Big thanks to *Dinosaur* for pointing this out to me. Couldn't find any history on the place, just that it was closed in 2006 and local residents want knocked down. Shame I didn't find out about it a few years earlier. 




> Halesowen North Labour candidate Hilary Bills said the Holt Road building was an eyesore for residents and had become a haven for anti-social behaviour including drug taking.
> 
> She said community groups were “crying out” facilities, yet organisations like the Asian Elders had been refused permission to use the former school, which closed in 2006.






> Mrs Bills, a former teacher at the school, said it was “very sad” to see it boarded up and the playground overgrown with weeds.
> 
> She added that yobs had kicked in the doors to a block of about eight garages in Stewart Road and were also using them for drug taking and drinking.
> 
> Councillor Tim Wright, cabinet member for human resources, law and governance, remained tight-lipped on the future of the school site, saying only that informal discussions were ongoing with developers concerning the school site, “as part of wider, commercially sensitive issues,” but it will not be placed on the market at this stage.



*Call for action over Halesowen eyesores (From Halesowen News)​*



*Anyway, for all you peely paint fetichists out there........​*



Couldn't get a decent shot of the frontage as guarded by a massive unkept hedge and heras fencing.
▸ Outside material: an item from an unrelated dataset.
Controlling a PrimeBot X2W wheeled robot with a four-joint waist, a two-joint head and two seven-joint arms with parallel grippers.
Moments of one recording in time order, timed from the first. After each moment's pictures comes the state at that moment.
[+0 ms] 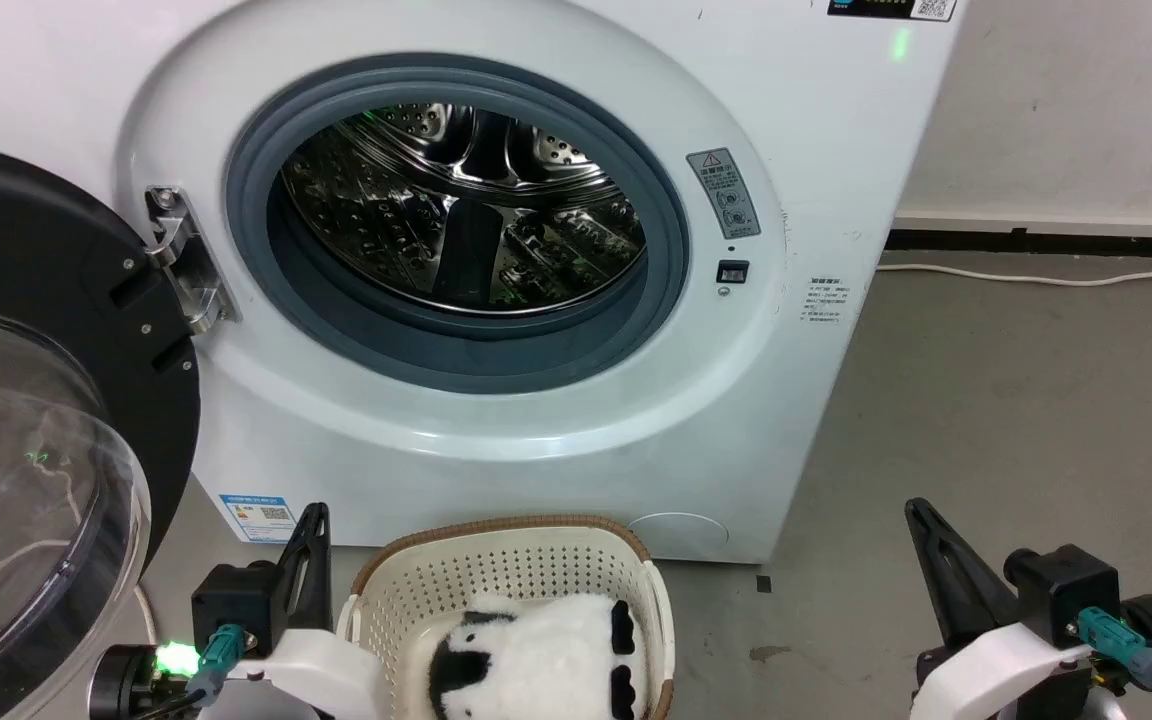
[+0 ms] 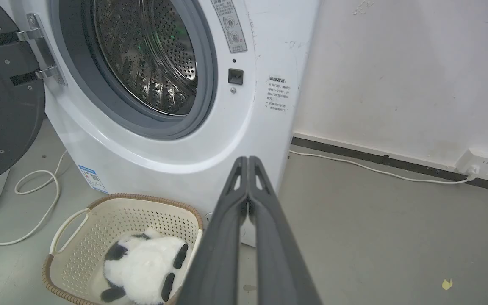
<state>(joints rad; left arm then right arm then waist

A shot from the back.










































































​


----------



## perjury saint (Mar 30, 2014)

*Plenty Peelage... NICE!! *


----------



## flyboys90 (Mar 31, 2014)

Nice find thanks for sharing.


----------



## UrbanX (Mar 31, 2014)

Corr! Right up my street  
Looks a nice explore, and great pics as usual!


----------



## scottishbob (Mar 31, 2014)

Great peeling right there. 

And isn't that a particularly nice expressive range of graffiti (grr to local scrotes)


----------



## chazman (Apr 1, 2014)

well done. i bet sophie wouldnt like to see it now though.


----------



## TranKmasT (Apr 1, 2014)

Thanks for the comments.



scottishbob said:


> .......And isn't that a particularly nice expressive range of graffiti (grr to local scrotes)



I still find it hard to stifle a snigger when you see big comedy cock and balls.


----------



## callytx (Apr 20, 2014)

Nice shots!


----------



## Caine33 (Apr 20, 2014)

Mmmm peely paint. Nice work


----------